United Parcel Svc., Inc. v. Mitchell - 451 U.S. 56 (1981)


U.S. Supreme Court

United Parcel Svc., Inc. v. Mitchell, 451 U.S. 56 (1981)

United Parcel Service, Inc. v. Mitchell

No. 80-169

Argued February 24, 1981

Decided April 20, 1981

451 U.S. 56

Syllabus

After respondent employee had been discharged by petitioner employer for alleged dishonest acts, respondent requested his union to file a grievance contesting the discharge. The collective bargaining agreement provided a grievance and arbitration procedure for the resolution of covered disputes. Respondent was represented by the union at an arbitration hearing which resulted in a decision upholding the discharge. Seventeen months later, respondent filed suit in Federal District Court against the union and petitioner under § 301(a) of the Labor Management Relations Act, alleging that the union had breached its duty of fair representation and that petitioner discharged him not for the stated reasons, which it knew to be false, but to replace full-time employees with part-time employees. The court. granted summary judgment for the defendants on the ground that the action was barred by New York's 90-day statute of limitations for actions to vacate arbitration awards. The Court of Appeals reversed, holding that the District Court should have applied New York's 6-year limitations period for breach of contract actions.
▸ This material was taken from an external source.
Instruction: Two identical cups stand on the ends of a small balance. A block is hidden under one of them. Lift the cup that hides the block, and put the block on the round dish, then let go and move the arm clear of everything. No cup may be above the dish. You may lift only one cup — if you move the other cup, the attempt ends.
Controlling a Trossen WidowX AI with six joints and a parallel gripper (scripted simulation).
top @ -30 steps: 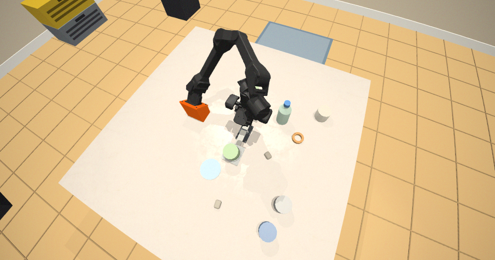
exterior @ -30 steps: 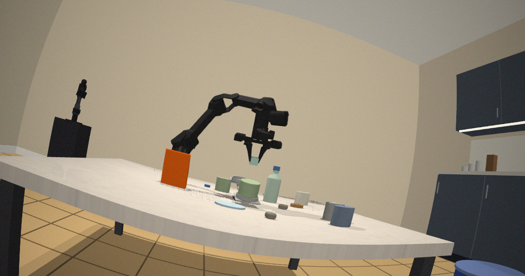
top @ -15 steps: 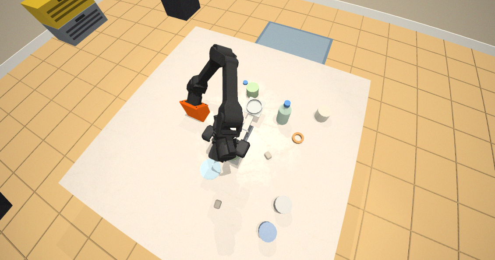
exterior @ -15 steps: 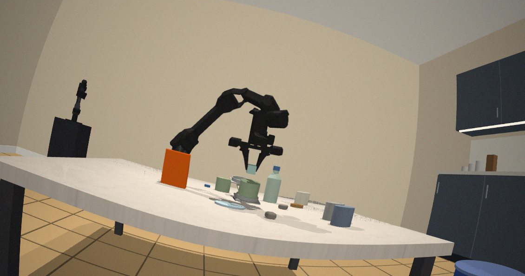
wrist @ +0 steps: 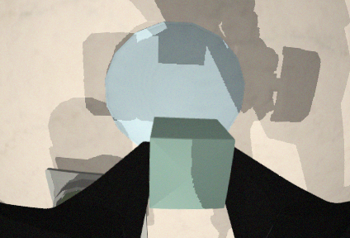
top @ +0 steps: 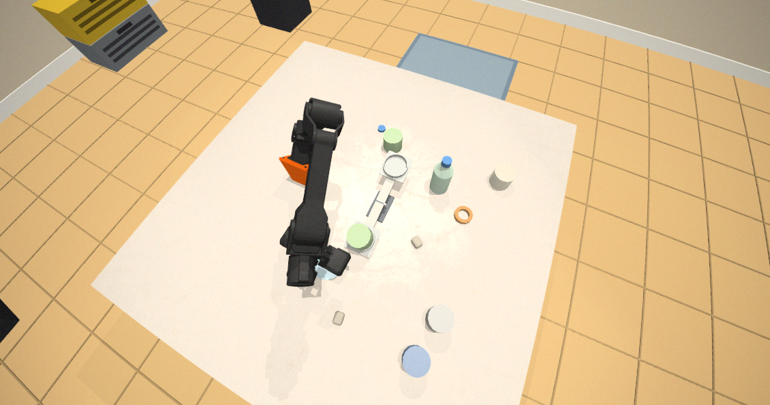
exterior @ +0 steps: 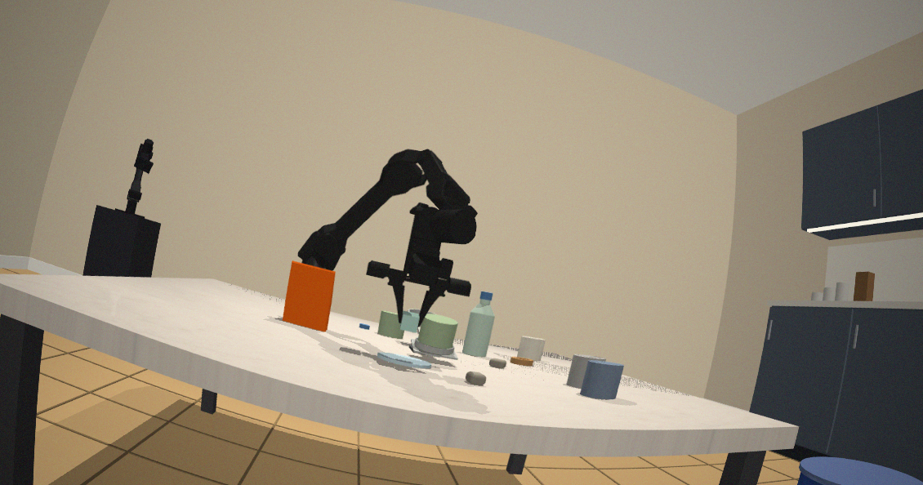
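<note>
The round light-blue dish is 7 cm below my gripper tip. Round my gripper tip: pale teal block (1 cm above); blue cylinder (34 cm ahead, 11 cm to the right, 3 cm below); green bottle (21 cm ahead, 39 cm to the left, 4 cm above).
</note>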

Held: Given the choices present here, and the undesirability of the results of the grievance and arbitral process being suspended in limbo for long periods, the District Court properly chose the 90-day period for the bringing of an action to vacate an arbitration award. Cf. Hines v. Anchor Motor Freight, Inc., 424 U. S. 554. Pp. 451 U. S. 60-64.
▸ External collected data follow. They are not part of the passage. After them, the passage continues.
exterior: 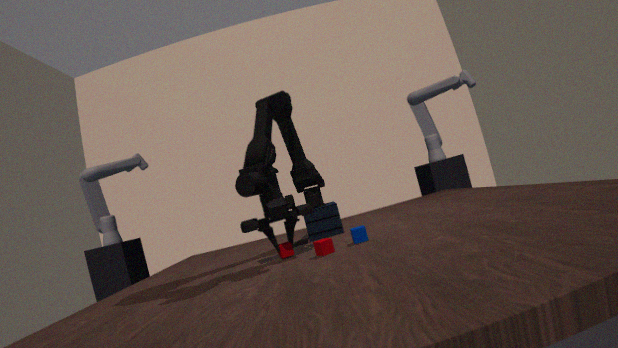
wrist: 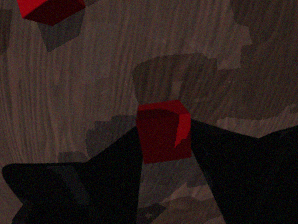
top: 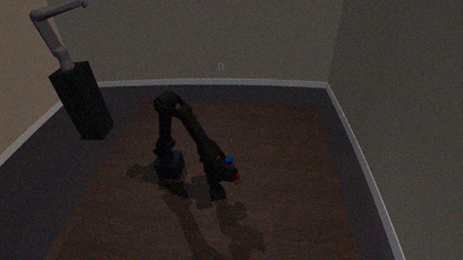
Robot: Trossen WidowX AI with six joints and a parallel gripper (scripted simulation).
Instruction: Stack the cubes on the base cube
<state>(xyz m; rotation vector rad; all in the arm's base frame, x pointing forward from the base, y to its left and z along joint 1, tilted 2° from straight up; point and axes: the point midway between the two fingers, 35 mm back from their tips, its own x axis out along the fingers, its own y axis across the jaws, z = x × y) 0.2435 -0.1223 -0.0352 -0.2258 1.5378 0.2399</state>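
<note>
Now: gripper tip 19 cm to the right of the blue cube and 5 cm short of it. Also, from my gripper tip: red cube (right at my gripper tip).
</note>
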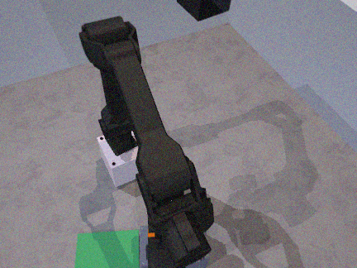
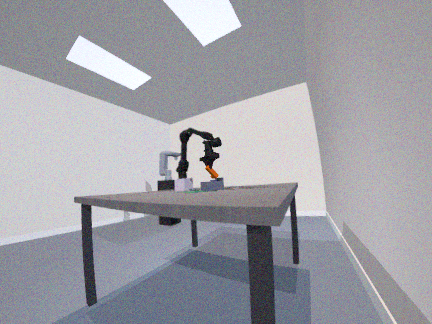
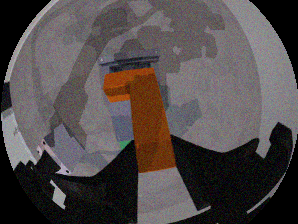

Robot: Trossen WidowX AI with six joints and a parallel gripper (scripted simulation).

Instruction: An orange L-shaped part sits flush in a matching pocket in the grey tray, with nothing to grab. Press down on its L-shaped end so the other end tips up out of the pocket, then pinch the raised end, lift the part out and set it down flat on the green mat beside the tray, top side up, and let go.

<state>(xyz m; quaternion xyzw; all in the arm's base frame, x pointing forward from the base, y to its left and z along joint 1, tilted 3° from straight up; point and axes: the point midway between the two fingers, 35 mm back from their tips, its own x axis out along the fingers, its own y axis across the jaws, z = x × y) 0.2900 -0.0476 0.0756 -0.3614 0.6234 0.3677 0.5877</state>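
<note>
Now: gripper tip 7 cm past the green mat, 11 cm to the left of it and 17 cm above it. Also, from my gripper tip: orange L-shaped part: 4 cm to the left, 3 cm below.
</note>
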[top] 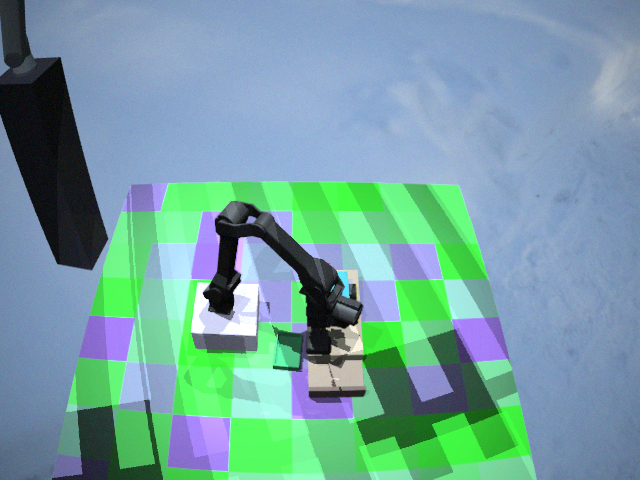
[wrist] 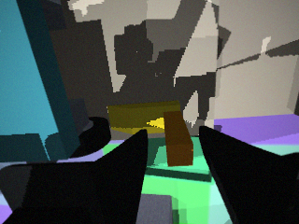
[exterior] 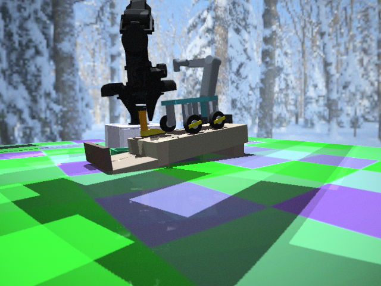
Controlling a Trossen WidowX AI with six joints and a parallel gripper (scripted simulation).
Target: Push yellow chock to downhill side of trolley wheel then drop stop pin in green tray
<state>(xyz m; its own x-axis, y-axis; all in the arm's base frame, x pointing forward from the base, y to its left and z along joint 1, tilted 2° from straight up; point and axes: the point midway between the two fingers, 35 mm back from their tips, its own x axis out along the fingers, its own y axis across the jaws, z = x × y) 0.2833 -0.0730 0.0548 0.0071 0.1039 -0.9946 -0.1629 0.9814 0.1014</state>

(a) The timeliness of a § 301 suit is to be determined, as a matter of federal law, by reference to the appropriate state statute of limitations, and the determination of which limitations period is the most appropriate depends upon the nature of the federal claim and the federal policies involved. Auto Workers v. Hoosier Cardinal Corp., 383 U. S. 696. Pp. 451 U. S. 60-61.

(b) Although not styled as one to vacate the arbitration award, respondent's suit, if successful, would have that direct effect. He raised the same claim that was raised before the arbitrators -- that he was discharged in violation of the collective bargaining agreement. He sought the same relief -- reinstatement with full backpay. While his underlying claim against his employer was based on the collective

Page 451 U. S. 57

bargaining agreement, the indispensable predicate for the § 301(a) action was not a showing under traditional contract law that the discharge was a breach of the agreement, but instead that the union breached its duty of fair representation. Since the arbitrators' conclusion was, under the collective bargaining agreement, "binding on all parties," respondent was required to show that the union's duty to represent him fairly at the arbitration had been breached before he was entitled to reach the merits of his contract claim. Thus, the suit is more analogous to an action to vacate an arbitration award than to a straight contract action. Pp. 451 U. S. 61-62.

(c) An employee's unfair representation claim against his union, even though his employer may ultimately be called upon to respond in damages if he is successful, is more a creature of "labor law" as it has developed since the enactment of § 301 than it is of general contract law. And one of the leading federal policies in this area is the relatively rapid disposition of labor disputes. The system of industrial self-government, with its heavy emphasis on grievance, arbitration, and the "law of the shop," could easily become unworkable if a decision which has given "meaning and content" to the terms of an agreement, and even affected subsequent modifications of the agreement, could suddenly be called into question as much as six years later. Pp. 451 U. S. 63-64.

624 F.2d 394, reversed.

REHNQUIST, J., delivered the opinion of the Court, in which BURGER, C.J., and BRENNAN, WHITE, MARSHALL, BLACKMUN, and POWELL, JJ., joined. BLACKMUN, J., filed a concurring opinion, post, p. 451 U. S. 64. STEWART, J., filed an opinion concurring in the judgment, post, p. 451 U. S. 65. STEVENS, J., filed an opinion concurring in part and dissenting in part, post, p. 451 U. S. 71.